Exercise prompt —
Give the records once more, exactly as they stand.

Records supplied —

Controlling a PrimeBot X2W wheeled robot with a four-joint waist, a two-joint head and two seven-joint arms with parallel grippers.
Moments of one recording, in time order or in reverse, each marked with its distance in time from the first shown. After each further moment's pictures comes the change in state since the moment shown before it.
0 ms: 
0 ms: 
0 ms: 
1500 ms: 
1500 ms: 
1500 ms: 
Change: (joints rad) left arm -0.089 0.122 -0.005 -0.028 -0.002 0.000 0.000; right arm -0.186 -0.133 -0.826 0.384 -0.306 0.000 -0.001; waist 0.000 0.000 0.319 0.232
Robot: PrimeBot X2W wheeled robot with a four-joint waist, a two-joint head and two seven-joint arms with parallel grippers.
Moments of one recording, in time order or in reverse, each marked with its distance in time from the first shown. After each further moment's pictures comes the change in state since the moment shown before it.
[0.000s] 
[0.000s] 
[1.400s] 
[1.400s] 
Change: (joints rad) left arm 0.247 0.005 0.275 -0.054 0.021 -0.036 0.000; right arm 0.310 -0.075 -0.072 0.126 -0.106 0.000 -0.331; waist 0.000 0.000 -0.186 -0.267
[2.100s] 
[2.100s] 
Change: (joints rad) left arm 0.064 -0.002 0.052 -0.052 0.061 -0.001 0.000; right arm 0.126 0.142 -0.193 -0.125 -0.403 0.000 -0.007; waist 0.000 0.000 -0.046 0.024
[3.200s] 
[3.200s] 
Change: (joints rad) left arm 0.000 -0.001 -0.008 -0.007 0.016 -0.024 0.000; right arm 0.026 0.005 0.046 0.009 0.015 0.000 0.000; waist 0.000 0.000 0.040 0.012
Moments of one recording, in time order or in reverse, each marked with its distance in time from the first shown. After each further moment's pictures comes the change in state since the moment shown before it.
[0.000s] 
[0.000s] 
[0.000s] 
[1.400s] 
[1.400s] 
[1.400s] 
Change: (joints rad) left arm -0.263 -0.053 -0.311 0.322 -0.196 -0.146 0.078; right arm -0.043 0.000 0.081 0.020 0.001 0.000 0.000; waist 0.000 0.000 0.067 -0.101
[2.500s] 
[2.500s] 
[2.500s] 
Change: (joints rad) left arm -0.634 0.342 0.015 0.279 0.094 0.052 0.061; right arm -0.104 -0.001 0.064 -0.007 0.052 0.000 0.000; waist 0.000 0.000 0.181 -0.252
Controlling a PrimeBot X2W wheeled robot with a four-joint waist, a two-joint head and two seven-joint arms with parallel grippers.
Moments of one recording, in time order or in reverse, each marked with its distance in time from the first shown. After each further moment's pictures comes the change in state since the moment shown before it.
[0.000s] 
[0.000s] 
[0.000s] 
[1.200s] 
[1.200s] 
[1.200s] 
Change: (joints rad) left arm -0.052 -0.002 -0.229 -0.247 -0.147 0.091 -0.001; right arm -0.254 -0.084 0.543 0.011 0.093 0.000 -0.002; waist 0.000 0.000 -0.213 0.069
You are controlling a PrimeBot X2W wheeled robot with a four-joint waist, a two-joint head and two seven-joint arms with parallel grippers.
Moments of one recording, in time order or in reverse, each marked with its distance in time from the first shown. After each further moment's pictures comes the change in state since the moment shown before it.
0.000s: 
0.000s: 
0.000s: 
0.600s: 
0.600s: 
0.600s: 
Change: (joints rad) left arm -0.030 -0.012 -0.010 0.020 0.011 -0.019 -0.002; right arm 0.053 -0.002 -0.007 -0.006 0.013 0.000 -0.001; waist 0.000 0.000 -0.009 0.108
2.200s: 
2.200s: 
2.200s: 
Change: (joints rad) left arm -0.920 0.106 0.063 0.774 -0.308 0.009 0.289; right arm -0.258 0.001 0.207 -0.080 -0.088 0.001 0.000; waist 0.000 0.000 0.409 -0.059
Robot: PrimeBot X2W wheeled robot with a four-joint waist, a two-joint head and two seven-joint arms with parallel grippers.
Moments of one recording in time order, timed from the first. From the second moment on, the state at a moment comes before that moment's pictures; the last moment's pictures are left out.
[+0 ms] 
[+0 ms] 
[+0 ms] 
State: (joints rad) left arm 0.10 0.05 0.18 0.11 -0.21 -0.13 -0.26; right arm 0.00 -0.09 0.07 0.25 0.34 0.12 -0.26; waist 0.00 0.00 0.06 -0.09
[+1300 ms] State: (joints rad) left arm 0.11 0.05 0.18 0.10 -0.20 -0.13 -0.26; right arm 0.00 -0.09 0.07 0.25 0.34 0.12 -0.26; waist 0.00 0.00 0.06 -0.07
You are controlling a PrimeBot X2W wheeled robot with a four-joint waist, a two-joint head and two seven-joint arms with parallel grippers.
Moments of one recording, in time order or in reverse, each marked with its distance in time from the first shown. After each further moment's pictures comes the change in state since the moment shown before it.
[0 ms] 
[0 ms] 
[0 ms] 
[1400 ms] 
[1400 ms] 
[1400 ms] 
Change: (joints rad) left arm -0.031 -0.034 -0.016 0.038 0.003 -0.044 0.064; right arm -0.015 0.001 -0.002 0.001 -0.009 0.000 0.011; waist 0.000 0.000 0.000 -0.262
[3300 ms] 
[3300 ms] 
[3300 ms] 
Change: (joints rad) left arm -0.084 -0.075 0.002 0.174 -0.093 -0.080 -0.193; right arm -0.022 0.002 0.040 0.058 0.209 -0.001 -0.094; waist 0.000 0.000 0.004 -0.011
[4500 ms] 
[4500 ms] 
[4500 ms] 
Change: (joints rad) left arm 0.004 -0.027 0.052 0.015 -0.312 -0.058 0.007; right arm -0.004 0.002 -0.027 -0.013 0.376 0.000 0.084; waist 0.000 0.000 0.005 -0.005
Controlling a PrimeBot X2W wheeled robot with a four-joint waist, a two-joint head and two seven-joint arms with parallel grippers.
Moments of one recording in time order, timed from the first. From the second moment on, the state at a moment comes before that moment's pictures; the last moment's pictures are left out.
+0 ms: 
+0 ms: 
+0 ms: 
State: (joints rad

Exercise response —
Controlling a PrimeBot X2W wheeled robot with a four-joint waist, a two-joint head and two seven-joint arms with parallel grippers.
Moments of one recording, in time order or in reverse, each marked with its distance in time from the first shown. After each further moment's pictures comes the change in state since the moment shown before it.
0 ms: 
0 ms: 
0 ms: 
1500 ms: 
1500 ms: 
1500 ms: 
Change: (joints rad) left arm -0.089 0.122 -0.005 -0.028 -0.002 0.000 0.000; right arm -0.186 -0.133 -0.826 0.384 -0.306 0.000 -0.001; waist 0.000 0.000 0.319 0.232
Robot: PrimeBot X2W wheeled robot with a four-joint waist, a two-joint head and two seven-joint arms with parallel grippers.
Moments of one recording, in time order or in reverse, each marked with its distance in time from the first shown. After each further moment's pictures comes the change in state since the moment shown before it.
[0.000s] 
[0.000s] 
[1.400s] 
[1.400s] 
Change: (joints rad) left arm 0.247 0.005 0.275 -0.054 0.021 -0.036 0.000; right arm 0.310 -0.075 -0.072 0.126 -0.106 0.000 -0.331; waist 0.000 0.000 -0.186 -0.267
[2.100s] 
[2.100s] 
Change: (joints rad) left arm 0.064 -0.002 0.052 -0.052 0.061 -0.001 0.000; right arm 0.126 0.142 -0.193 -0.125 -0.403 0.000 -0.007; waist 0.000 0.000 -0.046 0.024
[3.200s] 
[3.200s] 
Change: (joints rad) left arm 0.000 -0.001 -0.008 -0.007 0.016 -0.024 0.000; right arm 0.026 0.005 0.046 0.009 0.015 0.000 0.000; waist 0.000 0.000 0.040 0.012
Moments of one recording, in time order or in reverse, each marked with its distance in time from the first shown. After each further moment's pictures comes the change in state since the moment shown before it.
[0.000s] 
[0.000s] 
[0.000s] 
[1.400s] 
[1.400s] 
[1.400s] 
Change: (joints rad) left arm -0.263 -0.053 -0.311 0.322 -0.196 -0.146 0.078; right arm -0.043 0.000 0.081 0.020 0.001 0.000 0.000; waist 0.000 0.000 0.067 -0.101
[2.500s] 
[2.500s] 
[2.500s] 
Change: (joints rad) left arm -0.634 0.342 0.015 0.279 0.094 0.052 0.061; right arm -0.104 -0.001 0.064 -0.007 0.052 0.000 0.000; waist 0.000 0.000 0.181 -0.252
Controlling a PrimeBot X2W wheeled robot with a four-joint waist, a two-joint head and two seven-joint arms with parallel grippers.
Moments of one recording, in time order or in reverse, each marked with its distance in time from the first shown. After each further moment's pictures comes the change in state since the moment shown before it.
[0.000s] 
[0.000s] 
[0.000s] 
[1.200s] 
[1.200s] 
[1.200s] 
Change: (joints rad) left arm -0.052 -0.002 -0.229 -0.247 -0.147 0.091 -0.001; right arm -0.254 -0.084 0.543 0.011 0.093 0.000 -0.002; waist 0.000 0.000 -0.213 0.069
You are controlling a PrimeBot X2W wheeled robot with a four-joint waist, a two-joint head and two seven-joint arms with parallel grippers.
Moments of one recording, in time order or in reverse, each marked with its distance in time from the first shown. After each further moment's pictures comes the change in state since the moment shown before it.
0.000s: 
0.000s: 
0.000s: 
0.600s: 
0.600s: 
0.600s: 
Change: (joints rad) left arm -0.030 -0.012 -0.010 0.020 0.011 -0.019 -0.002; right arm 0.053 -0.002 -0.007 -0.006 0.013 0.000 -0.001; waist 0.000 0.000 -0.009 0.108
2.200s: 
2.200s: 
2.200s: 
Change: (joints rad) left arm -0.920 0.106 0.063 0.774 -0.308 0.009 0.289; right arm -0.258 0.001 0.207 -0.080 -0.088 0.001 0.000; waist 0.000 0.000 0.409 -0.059
Robot: PrimeBot X2W wheeled robot with a four-joint waist, a two-joint head and two seven-joint arms with parallel grippers.
Moments of one recording in time order, timed from the first. From the second moment on, the state at a moment comes before that moment's pictures; the last moment's pictures are left out.
[+0 ms] 
[+0 ms] 
[+0 ms] 
State: (joints rad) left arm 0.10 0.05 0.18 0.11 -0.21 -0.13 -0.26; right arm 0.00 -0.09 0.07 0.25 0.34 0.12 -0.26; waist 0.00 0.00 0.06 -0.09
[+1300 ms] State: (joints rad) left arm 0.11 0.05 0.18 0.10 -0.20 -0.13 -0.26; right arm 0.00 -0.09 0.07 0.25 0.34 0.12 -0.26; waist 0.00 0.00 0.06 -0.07
You are controlling a PrimeBot X2W wheeled robot with a four-joint waist, a two-joint head and two seven-joint arms with parallel grippers.
Moments of one recording, in time order or in reverse, each marked with its distance in time from the first shown. After each further moment's pictures comes the change in state since the moment shown before it.
[0 ms] 
[0 ms] 
[0 ms] 
[1400 ms] 
[1400 ms] 
[1400 ms] 
Change: (joints rad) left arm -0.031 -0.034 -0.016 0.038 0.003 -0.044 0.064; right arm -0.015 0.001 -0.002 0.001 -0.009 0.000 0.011; waist 0.000 0.000 0.000 -0.262
[3300 ms] 
[3300 ms] 
[3300 ms] 
Change: (joints rad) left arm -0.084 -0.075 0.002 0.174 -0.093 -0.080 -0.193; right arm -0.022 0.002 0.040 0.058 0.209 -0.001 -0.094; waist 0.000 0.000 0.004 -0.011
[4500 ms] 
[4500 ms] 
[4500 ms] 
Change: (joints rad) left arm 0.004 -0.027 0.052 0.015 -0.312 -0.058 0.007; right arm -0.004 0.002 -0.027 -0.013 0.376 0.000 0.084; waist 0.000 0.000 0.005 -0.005
Controlling a PrimeBot X2W wheeled robot with a four-joint waist, a two-joint head and two seven-joint arms with parallel grippers.
Moments of one recording in time order, timed from the first. From the second moment on, the state at a moment comes before that moment's pictures; the last moment's pictures are left out.
+0 ms: 
+0 ms: 
+0 ms: 
State: (joints rad

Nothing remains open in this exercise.